* _Problem description_
Find and copy each line of the data that includes "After".

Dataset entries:

((

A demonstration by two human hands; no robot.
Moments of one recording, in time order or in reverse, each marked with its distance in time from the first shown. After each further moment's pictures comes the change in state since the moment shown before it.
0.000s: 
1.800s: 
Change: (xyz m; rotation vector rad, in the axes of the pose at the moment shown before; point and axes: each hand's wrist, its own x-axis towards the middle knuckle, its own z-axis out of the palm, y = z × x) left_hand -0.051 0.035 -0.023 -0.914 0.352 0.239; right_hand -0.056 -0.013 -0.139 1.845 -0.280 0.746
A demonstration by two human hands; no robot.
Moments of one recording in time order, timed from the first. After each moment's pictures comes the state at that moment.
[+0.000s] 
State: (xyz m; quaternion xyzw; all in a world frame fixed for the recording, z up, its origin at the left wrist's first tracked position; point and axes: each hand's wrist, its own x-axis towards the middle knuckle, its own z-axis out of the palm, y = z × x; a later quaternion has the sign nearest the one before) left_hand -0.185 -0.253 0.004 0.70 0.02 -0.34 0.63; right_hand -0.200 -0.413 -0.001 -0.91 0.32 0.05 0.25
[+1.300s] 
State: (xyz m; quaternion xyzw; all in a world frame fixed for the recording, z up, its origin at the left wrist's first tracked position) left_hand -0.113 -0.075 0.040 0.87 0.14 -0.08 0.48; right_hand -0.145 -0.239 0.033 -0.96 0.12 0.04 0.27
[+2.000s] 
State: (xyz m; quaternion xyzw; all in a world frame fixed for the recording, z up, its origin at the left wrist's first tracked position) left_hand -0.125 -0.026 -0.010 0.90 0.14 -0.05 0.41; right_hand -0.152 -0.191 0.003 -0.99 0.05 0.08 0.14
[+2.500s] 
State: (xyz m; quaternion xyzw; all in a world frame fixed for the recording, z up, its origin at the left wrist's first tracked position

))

* _Output of the exercise_
Moments of one recording, in time order or in reverse, each marked with its distance in time from the first shown. After each further moment's pictures comes the change in state since the moment shown before it.
Moments of one recording in time order, timed from the first. After each moment's pictures comes the state at that moment.

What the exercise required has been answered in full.